Development of a methodology for assessing radiological dose due to use of NORM sludge as fertilizer.

In Europe, the general obligation to recycle drives for increased reuse of residues containing Naturally Occurring Radioactive Material (NORM). In agriculture, this has led to the reuse of sludge produced by groundwater filtration facilities as a means of fertilization. In the frame of the RadoNorm project, a methodology was developed for dose assessment of agricultural workers and other members of the public living near agricultural fields in which NORM-containing sludge is applied. Appropriate exposure scenarios were identified and modelled for each relevant NORM decay segment of both U-238 and Th-232 series, as well as for K-40. Dose assessments were performed using the software RESRAD-ONSITE with dose coefficients for external and internal exposure taken from the latest publications from the International Commission on Radiological Protection (ICRP). The objective was to develop a generic methodology to quantify exposure and to obtain screening values - so-called Operational Levels (OLs). These OLs pertain to the activity concentration of natural radionuclides (in terms of kBq kg-1) present in sludge that is reused in agriculture, for which dose criterion of 1 mSv year-1 is complied with. OLs can be used as screening tools by an authority/operator, even non-experts in the field of radiation protection. Results showed that the most critical decay segments are Ra-226+ and Ra-228+, for which OLs of the order of 1 kBq kg-1 were estimated. For all the other radionuclides, the calculated OLs are much higher than the activity concentrations typically found in sludge from water treatment facilities, and the radiological impact expected is well-below 1 mSv year-1. The methodology and results of this study could contribute to the update of the Clearance Levels and discharge levels reported in the European guidelines RP 122 Part II and RP 135, respectively.

Tools for harmonized data collection at exposure situations with naturally occurring radioactive materials (NORM).

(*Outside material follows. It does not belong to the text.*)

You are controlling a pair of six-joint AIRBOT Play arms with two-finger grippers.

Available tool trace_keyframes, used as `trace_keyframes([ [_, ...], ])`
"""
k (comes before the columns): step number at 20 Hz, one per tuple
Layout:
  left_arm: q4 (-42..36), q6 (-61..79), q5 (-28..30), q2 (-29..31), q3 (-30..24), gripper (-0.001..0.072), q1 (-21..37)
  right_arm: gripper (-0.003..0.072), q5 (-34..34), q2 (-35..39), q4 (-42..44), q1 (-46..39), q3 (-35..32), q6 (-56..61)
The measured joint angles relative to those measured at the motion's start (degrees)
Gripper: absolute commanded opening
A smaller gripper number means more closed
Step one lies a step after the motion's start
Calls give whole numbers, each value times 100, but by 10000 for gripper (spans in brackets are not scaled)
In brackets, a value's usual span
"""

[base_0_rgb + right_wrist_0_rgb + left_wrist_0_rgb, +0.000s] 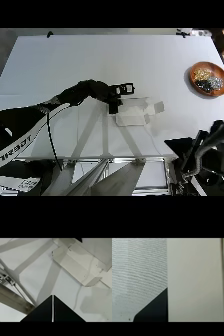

Naturally occurring radioactive materials (NORM) contribute to the dose arising from radiation exposure for workers, public and non-human biota in different working and environmental conditions. Within the EURATOM Horizon 2020 RadoNorm project, work is ongoing to identify NORM exposure situations and scenarios in European countries and to collect qualitative and quantitative data of relevance for radiation protection. The data obtained will contribute to improved understanding of the extent of activities involving NORM, radionuclide behaviours and the associated radiation exposure, and will provide an insight into related scientific, practical and regulatory challenges. The development of a tiered methodology for identification of NORM exposure situations and complementary tools to support uniform data collection were the first activities in the mentioned project NORM work. While NORM identification methodology is given in Michalik et al., 2023, in this paper, the main details of tools for NORM data collection are presented and they are made publicly available. The tools are a series of NORM registers in Microsoft Excel form, that have been comprehensively designed to help (a) identify the main NORM issues of radiation protection concern at given exposure situations, (b) gain an overview of materials involved (i.e., raw materials, products, by-products, residues, effluents), c) collect qualitative and quantitative data on NORM, and (d) characterise multiple hazards exposure scenarios and make further steps towards development of an integrated risk and exposure dose assessment for workers, public and non-human biota. Furthermore, the NORM registers ensure standardised and unified characterisation of NORM situations in a manner that supports and complements the effective management and regulatory control of NORM processes, products and wastes, and related exposures to natural radiation worldwide.

A methodology for the systematic identification of naturally occurring radioactive materials (NORM).

Naturally occurring radioactive materials (NORM) are present worldwide and under certain circumstances (e.g., human activities) may give radiation exposure to workers, local public or occasional visitors and non-human biota (NHB) of the surrounding ecosystems. This may occur during planned or existing exposure situations which, under current radiation protection standards, require identification, management, and regulatory control as for other practices associated with man-made radionuclides that may result in the exposure of people and NHB. However, knowledge gaps exist with respect to the extent of global and European NORM exposure situations and their exposure scenario characteristics, including information on the presence of other physical hazards, such as chemical and biological ones. One of the main reasons for this is the wide variety of industries, practices and situations that may utilise NORM. Additionally, the lack of a comprehensive methodology for identification of NORM exposure situations and the absence of tools to support a systematic characterisation and data collection at identified sites may also lead to a gap in knowledge. Within the EURATOM Horizon 2020 RadoNorm project, a methodology for systematic NORM exposure identification has been developed. The methodology, containing consecutive tiers, comprehensively covers situations where NORM may occur (i.e., minerals and raw materials deposits, industrial activities, industrial products and residues and their applications, waste, legacies), and thus, allows detailed investigation and complete identification of situations where NORM may present a radiation protection concern in a country. Details of the tiered methodology, with practical examples on harmonised data collection using a variety of existing sources of information to establish NORM inventories, are presented in this paper. This methodology is flexible and thus applicable to a diversity of situations. It is intended to be used to make NORM inventory starting from the scratch, however it can be used also to systematise and complete existing data.